### Task statement
An exact copy of the listing is required, with its pictures removed.
*** Information supplied Section Begins ***
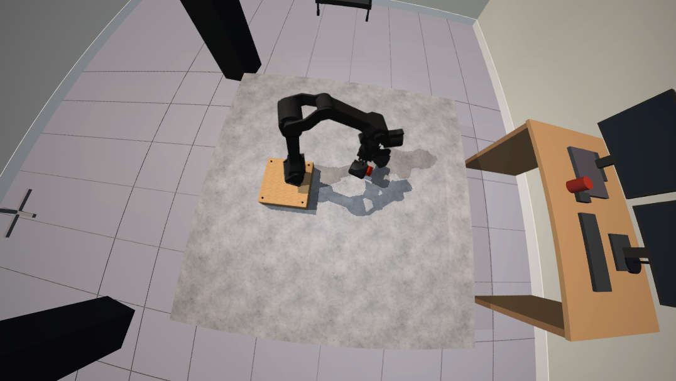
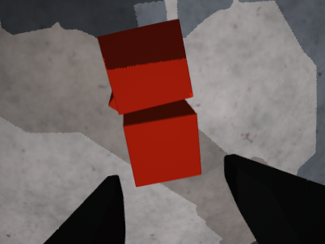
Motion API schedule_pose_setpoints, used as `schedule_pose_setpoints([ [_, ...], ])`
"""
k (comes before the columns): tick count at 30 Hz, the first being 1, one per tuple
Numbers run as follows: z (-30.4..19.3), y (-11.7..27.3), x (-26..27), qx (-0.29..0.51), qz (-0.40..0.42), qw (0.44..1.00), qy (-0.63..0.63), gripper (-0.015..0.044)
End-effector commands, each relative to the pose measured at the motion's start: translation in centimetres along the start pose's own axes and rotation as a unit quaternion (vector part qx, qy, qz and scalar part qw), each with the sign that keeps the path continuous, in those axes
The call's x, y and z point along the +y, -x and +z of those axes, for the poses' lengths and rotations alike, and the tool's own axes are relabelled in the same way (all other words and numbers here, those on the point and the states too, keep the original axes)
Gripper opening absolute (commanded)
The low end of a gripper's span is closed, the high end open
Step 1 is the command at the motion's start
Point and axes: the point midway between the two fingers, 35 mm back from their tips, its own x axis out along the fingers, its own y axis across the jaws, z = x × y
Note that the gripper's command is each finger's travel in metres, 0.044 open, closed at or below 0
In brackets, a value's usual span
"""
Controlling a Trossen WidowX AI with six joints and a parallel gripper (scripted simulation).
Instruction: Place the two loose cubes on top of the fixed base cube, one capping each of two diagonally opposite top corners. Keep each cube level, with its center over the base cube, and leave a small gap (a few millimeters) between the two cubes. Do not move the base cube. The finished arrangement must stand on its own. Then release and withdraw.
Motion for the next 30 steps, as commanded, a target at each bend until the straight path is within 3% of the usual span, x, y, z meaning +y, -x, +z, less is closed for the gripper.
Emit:
schedule_pose_setpoints([
  [1,0.1,0.8,0.1,-0.002,0.002,1.0,0.003,0.0205],
  [19,0.1,2.9,0.1,-0.002,0.002,1.0,0.003,0.0205],
  [26,0.0,3.7,0.0,-0.001,0.001,1.0,0.0,0.0389],
  [30,0.0,4.0,0.0,-0.001,0.001,1.0,0.0,0.04],
])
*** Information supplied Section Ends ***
### Response
Motion API schedule_pose_setpoints, used as `schedule_pose_setpoints([ [_, ...], ])`
"""
k (comes before the columns): tick count at 30 Hz, the first being 1, one per tuple
Numbers run as follows: z (-30.4..19.3), y (-11.7..27.3), x (-26..27), qx (-0.29..0.51), qz (-0.40..0.42), qw (0.44..1.00), qy (-0.63..0.63), gripper (-0.015..0.044)
End-effector commands, each relative to the pose measured at the motion's start: translation in centimetres along the start pose's own axes and rotation as a unit quaternion (vector part qx, qy, qz and scalar part qw), each with the sign that keeps the path continuous, in those axes
The call's x, y and z point along the +y, -x and +z of those axes, for the poses' lengths and rotations alike, and the tool's own axes are relabelled in the same way (all other words and numbers here, those on the point and the states too, keep the original axes)
Gripper opening absolute (commanded)
The low end of a gripper's span is closed, the high end open
Step 1 is the command at the motion's start
Point and axes: the point midway between the two fingers, 35 mm back from their tips, its own x axis out along the fingers, its own y axis across the jaws, z = x × y
Note that the gripper's command is each finger's travel in metres, 0.044 open, closed at or below 0
In brackets, a value's usual span
"""
Controlling a Trossen WidowX AI with six joints and a parallel gripper (scripted simulation).
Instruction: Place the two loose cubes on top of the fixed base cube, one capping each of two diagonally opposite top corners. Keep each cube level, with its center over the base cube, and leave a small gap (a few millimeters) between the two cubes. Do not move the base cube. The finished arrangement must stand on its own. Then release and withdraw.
Motion for the next 30 steps, as commanded, a target at each bend until the straight path is within 3% of the usual span, x, y, z meaning +y, -x, +z, less is closed for the gripper.
Emit:
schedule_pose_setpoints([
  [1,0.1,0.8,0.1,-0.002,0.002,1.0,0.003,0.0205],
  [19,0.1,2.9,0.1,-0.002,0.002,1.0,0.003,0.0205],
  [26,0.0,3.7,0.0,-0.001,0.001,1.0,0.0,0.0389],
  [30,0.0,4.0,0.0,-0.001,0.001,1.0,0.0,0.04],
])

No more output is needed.